Volumen 2, Capítulo 7: La boda (Parte 2)
En la víspera de la boda, Mo Xibei llevó algo a escondidas a la habitación de Murong Lianyun. Según la costumbre, no debían verse esa noche, así que Murong Lianyun se sorprendió mucho con la llegada de Mo Xibei. En cuanto abrió la puerta, sus mejillas, aún sonrojadas por la luz de las velas, sonrojó sus mejillas, y con voz suave como el zumbido de un mosquito preguntó: "¿Qué haces aquí a estas horas?".
—Nos casamos mañana y no he podido encontrar un regalo adecuado para ti. Por suerte, recordé algo. Déjame mostrártelo primero —dijo Mo Xibei en voz muy baja. Tras entrar en la habitación, cerró la puerta con llave desde dentro antes de abrir con cuidado el paquete. Al ver el contenido, apareció ante Murong Lianyun un cuchillo corto y oxidado.
¿Cómo lo conseguiste? Tomaste el de papá... Los ojos de Murong Lianyun se abrieron de par en par. Había estado mirando la mano de Mo Xibei, pero al ver el cuchillo corto, se asustó muchísimo. Sus piernas flaquearon casi de inmediato y cayó al suelo. Las lágrimas brotaron de sus ojos y cayeron en un abrir y cerrar de ojos.

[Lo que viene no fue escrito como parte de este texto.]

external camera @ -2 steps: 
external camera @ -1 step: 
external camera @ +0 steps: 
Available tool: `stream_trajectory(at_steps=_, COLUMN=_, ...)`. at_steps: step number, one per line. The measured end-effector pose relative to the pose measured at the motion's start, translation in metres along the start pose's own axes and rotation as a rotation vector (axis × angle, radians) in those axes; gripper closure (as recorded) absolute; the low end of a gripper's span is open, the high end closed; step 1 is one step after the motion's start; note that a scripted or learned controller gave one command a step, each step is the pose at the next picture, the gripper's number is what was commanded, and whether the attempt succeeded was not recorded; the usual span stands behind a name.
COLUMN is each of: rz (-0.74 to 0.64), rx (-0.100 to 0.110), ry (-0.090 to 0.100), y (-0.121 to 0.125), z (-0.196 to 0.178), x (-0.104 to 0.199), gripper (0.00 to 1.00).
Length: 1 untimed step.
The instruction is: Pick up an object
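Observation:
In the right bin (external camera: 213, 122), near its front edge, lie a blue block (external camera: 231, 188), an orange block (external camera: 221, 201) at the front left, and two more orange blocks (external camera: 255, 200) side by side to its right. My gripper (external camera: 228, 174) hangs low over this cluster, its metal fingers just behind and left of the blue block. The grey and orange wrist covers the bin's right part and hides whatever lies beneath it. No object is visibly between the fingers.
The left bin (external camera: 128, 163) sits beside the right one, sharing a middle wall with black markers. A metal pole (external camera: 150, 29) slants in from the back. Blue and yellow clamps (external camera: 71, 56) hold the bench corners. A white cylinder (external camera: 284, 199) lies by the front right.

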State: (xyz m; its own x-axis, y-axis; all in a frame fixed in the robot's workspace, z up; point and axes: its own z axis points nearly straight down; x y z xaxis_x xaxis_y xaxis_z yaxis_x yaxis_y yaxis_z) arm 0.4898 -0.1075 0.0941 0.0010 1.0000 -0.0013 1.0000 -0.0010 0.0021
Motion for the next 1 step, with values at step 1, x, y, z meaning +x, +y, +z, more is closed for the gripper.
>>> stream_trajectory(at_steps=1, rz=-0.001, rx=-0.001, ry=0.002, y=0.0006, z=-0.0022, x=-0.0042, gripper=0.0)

«No te alteres tanto. ¿Acaso Murong Songtao no admitió ser tu padre biológico? ¿Por qué reaccionas con tanta fuerza ante el cuchillo? Si hubiera sabido que esto iba a pasar, no lo habría sacado». Mo Xibei extendió la mano y levantó a Lian Yun, intentando calmarla y evitar que llorara con fastidio.